而此时趴在床底的人影,一边捂着头,一边捂着嘴,紧紧贴趴在地上,满脸的痛苦和害怕,接连两次差点被发现,吓得她几乎胆破,她干脆就趴在床底等着,等到连她自己都差点睡着的时候,才小心翼翼的从床底一点一点挪了出来。

轻手轻脚走出屋子,快步走过院子,再小心翼翼的推开大门走出去,整个过程十分的顺利,也没有出现其他的什么变故。

只是刚刚从乌云里露出黯淡脸面的残月,又被另一朵更大的乌云给遮住了,这次遮的更彻底,连一点点光亮都漏不出来,衬得这夜越发的幽静和深邃,就连那道人影也彻底的看不见了,整个晋府,寂静的可怕。

在那纸笺上落名后没过两日,彩枝就亲自将那做好了纸笺送了过了,看着殷鉴水面无表情的接过,看也不看的就递给了小丫鬟,让她好生收起来。

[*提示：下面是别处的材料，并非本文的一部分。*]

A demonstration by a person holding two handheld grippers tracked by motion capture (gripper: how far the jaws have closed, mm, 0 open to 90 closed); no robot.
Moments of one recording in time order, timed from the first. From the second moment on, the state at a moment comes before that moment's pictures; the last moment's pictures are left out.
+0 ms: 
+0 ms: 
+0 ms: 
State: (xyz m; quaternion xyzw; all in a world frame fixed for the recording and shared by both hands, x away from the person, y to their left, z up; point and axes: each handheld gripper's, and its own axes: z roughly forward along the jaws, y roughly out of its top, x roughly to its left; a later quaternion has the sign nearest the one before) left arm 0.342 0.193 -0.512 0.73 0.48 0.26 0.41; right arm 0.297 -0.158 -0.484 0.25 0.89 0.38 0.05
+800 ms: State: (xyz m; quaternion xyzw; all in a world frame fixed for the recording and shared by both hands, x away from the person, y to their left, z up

“既然东西已经送到了,那奴婢便先走了,得赶紧回去将此事禀告大少爷呢。”

殷鉴水点点头,彩枝对他行了个礼,便面上带着得体的笑,款款离去了。

就连小丫鬟都觉得十分的不解,彩枝居然能够如此坦然的面对少夫人,不过一会儿她也就不纠结了,她觉得彩枝可能是想通了,少爷和少夫人毕竟是正正经经的夫夫关系,少爷就算再也不怎么喜欢少夫人,却也不可能娶她一个丫鬟做正房的。

而且现在少爷明显开窍,开始向少夫人示好了,两个人终究会是一对天造地设的和睦夫夫,哪轮得到她一个丫鬟在那里插什么足。

况且当奴婢的命运始终在自己主子手里握着,若是一个不小心被主子厌恶透了,那她这辈子,恐怕也就到这里了。

小丫鬟在这边向殷鉴水祝贺终于等到了大少爷的回心转意,而那边还未走远点彩枝隐约听到了那些话,却显露了一个十分不屑的表情。